> **WHAT THE TASK REQUIRES**
List each line of the data that holds the string "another".

[[ INPUT RECORDS, beginning ]]

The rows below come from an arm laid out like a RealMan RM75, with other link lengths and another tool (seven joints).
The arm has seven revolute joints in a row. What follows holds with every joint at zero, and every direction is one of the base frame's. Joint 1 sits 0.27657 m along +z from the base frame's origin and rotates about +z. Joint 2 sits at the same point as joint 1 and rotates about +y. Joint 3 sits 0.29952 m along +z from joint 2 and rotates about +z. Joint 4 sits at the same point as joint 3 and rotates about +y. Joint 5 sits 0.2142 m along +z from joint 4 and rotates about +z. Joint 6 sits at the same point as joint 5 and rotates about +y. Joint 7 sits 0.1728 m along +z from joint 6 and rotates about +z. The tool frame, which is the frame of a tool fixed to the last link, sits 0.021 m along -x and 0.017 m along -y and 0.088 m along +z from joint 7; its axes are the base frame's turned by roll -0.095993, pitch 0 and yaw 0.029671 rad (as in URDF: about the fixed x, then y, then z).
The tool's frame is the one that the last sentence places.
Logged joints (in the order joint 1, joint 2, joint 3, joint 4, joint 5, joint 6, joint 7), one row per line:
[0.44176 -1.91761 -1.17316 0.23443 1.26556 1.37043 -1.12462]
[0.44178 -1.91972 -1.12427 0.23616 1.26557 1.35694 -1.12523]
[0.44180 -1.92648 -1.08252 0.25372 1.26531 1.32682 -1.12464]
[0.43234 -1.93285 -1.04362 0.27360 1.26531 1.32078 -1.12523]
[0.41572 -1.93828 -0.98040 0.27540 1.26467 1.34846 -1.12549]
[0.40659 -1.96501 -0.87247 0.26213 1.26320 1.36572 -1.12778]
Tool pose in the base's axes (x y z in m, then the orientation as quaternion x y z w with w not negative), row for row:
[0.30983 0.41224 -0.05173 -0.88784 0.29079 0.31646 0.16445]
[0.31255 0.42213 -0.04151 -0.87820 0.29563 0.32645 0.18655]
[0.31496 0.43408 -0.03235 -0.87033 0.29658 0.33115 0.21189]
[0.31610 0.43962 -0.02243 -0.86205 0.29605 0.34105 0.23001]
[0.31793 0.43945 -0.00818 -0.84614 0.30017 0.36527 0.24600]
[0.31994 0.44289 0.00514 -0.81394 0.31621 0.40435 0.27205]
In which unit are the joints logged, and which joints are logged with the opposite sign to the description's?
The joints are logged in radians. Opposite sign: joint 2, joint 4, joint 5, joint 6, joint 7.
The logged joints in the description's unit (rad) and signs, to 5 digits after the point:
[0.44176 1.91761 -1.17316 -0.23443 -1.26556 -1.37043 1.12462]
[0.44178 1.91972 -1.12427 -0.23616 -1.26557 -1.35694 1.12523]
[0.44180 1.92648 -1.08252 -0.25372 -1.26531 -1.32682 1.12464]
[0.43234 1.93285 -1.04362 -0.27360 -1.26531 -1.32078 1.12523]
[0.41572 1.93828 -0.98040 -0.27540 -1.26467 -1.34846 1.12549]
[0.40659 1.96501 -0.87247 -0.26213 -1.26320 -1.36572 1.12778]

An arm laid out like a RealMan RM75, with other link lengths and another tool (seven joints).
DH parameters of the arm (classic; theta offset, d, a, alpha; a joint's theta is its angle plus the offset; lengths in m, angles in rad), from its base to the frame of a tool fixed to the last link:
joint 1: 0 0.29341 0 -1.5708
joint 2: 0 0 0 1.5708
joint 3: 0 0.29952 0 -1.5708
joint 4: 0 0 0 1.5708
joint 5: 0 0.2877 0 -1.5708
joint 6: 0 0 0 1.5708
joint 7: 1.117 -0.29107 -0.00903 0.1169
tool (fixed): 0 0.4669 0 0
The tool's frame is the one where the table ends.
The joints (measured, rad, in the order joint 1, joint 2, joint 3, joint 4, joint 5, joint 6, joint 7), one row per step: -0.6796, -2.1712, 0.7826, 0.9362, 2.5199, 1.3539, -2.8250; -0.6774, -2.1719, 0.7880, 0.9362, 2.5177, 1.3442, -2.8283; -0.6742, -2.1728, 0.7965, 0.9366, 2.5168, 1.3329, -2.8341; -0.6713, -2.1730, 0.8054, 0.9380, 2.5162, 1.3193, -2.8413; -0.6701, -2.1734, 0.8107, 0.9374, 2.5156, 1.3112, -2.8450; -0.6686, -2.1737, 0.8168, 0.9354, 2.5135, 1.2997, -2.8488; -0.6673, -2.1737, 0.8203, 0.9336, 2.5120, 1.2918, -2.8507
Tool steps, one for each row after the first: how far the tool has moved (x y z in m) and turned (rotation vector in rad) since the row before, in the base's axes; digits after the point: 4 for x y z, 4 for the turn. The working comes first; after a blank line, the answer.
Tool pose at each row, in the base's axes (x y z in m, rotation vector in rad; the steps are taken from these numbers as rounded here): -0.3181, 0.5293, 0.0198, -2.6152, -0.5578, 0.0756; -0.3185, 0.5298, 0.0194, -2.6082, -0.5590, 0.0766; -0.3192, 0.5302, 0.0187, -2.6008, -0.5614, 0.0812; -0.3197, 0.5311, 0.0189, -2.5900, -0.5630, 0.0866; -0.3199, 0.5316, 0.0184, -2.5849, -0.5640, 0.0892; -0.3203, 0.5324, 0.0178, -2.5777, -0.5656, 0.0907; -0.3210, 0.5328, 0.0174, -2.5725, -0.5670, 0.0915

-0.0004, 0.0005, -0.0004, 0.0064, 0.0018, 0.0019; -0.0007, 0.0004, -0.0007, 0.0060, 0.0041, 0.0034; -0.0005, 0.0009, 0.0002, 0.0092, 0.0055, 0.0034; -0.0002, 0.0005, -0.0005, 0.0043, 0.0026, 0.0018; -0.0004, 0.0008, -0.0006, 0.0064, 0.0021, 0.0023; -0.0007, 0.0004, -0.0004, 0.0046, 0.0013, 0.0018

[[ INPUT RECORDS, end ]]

> **SOLUTION BELOW**
The rows below come from an arm laid out like a RealMan RM75, with other link lengths and another tool (seven joints).
An arm laid out like a RealMan RM75, with other link lengths and another tool (seven joints).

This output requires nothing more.